TASK TO COMPLETE. With every picture left out, restate the listing below exactly as written.

(DATA)

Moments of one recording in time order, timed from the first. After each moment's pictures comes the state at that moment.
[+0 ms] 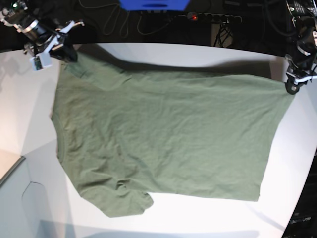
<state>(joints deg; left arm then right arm) 22.3 -15.7 -33.4 83.6 -65.3 -6.9 27.4 -44.2 14.0 17.9 114.5 27.7 31.5 -30.6</state>
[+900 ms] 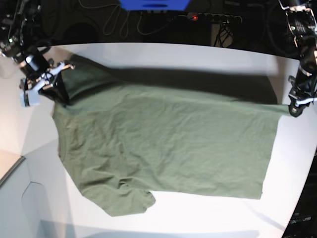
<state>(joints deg) 12.8 -15.7 -33.1 83.2 -57.8 -7.2 27.6 -22.1 11.2 25.3 98.4 27.6 39.0 -29.0</state>
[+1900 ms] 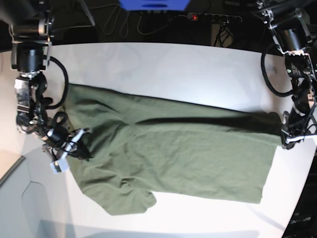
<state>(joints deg) -6.5 -16.0 -28.3 68.7 -47.0 -7.0 27.0 13.8 15.9 7.2 62.2 13.6 39.0 -22.4</state>
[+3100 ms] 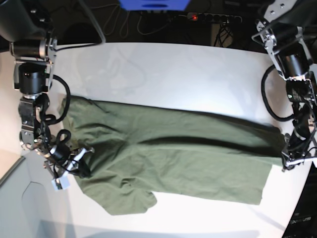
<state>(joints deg) -17.7 -15.7 -28.6 61.4 -40.3 -7.0 26.8 23.1 14.3 7.4 52.1 7.6 39.0 -15.3</state>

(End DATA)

ANSWER SPACE.
Moments of one recording in time order, timed from the first. After each moment's pictures comes the state at that moment.
[+0 ms] 
<state>(joints deg; left arm then right arm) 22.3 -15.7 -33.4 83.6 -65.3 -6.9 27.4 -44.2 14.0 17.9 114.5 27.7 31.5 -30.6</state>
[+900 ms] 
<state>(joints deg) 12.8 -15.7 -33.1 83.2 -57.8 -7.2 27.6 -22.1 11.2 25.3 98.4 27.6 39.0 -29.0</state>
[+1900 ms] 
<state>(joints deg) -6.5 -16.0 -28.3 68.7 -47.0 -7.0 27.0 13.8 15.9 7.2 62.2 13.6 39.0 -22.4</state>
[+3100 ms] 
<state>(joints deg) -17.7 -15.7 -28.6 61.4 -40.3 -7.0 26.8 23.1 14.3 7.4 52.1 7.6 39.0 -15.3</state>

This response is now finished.